# PowerDrive v2



## samo13 (Jan 19, 2013)

Has anyone installed a switch on their PowerDrive with I-pilot to be able to work off the remote and pedals? Also over the summer I noticed the spot lock feature is pretty erratic when trying to keep on points, is this normal operation or am I missing something?


----------



## crappiedude (Mar 12, 2006)

Might want to post this over in the electronics section.
There are some pretty savvy guys who visit over there. They helped me a lot.


----------



## Shortdrift (Apr 5, 2004)

I contacted MK regarding my erratic SL and they sent me a replacement which cured the problem.


----------



## berkshirepresident (Jul 24, 2013)

Two things: First, my spot lock works great. Tip top.
Second, are you trying to install both the foot pedal AND THE REMOTE? I don't that's possible....that it's one OR the other.
But I've been wrong before.
If you don't mind my asking, why do you still want the foot pedal? The foot pedal on the Powerdrive has to be the worst of its kind. It's design is terrible.


----------



## samo13 (Jan 19, 2013)

berkshirepresident said:


> Two things: First, my spot lock works great. Tip top.
> Second, are you trying to install both the foot pedal AND THE REMOTE? I don't that's possible....that it's one OR the other.
> But I've been wrong before.
> If you don't mind my asking, why do you still want the foot pedal? The foot pedal on the Powerdrive has to be the worst of its kind. It's design is terrible.

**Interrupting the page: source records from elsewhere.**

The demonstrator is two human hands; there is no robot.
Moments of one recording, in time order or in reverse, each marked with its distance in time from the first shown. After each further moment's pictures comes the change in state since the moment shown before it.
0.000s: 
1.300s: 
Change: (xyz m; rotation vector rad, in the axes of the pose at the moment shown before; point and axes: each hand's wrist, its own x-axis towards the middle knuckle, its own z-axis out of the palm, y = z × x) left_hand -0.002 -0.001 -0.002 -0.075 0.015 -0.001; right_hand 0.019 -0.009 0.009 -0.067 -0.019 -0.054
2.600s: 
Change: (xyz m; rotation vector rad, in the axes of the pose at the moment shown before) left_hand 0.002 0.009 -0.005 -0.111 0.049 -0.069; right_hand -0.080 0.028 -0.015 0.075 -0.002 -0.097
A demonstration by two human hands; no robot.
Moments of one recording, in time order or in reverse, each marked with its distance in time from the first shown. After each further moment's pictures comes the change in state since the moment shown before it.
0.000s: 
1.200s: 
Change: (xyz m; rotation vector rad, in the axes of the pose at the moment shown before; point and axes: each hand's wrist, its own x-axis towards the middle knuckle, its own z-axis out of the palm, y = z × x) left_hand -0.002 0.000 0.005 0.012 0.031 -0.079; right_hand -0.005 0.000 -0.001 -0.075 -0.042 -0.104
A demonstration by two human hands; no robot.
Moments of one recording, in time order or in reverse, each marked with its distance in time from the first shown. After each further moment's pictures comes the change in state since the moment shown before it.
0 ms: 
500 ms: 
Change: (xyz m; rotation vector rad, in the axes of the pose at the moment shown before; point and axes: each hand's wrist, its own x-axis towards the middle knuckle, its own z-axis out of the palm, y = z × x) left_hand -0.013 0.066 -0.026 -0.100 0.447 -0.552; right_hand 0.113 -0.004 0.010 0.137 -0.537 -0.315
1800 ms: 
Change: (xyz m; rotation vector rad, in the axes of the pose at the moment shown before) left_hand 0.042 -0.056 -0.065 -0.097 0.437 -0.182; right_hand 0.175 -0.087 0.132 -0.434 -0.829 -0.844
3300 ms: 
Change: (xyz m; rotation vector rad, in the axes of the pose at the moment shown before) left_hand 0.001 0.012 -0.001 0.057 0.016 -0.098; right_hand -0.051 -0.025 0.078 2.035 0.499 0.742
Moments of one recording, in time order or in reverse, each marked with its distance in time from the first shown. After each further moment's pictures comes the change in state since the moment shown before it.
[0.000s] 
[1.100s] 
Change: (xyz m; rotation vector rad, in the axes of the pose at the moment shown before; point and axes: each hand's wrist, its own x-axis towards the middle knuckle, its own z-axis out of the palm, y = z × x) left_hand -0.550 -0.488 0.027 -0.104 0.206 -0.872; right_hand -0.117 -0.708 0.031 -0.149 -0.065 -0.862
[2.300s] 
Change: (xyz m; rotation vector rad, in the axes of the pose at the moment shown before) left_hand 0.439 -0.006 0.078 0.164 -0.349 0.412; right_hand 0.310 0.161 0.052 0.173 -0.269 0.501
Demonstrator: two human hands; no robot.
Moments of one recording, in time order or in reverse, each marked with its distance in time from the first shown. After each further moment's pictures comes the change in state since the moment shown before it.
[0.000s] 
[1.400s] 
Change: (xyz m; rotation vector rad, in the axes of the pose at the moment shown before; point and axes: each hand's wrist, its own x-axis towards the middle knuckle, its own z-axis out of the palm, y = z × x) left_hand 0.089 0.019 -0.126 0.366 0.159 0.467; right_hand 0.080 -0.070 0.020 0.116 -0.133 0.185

I must have something going on with mine I’ll get in contact with MK. I want to be able to switch from using the remote when I’m trolling and the foot pedal while I’m casting. Trying to fish and make adjustments with the remote is just inconvenient.


----------



## samo13 (Jan 19, 2013)

crappiedude said:


> Might want to post this over in the electronics section.
> There are some pretty savvy guys who visit over there. They helped me a lot.


Any idea how to move a thread? I’m kind of new to this posting thing


----------



## crappiedude (Mar 12, 2006)

Not really, I'd just start a new thread.


----------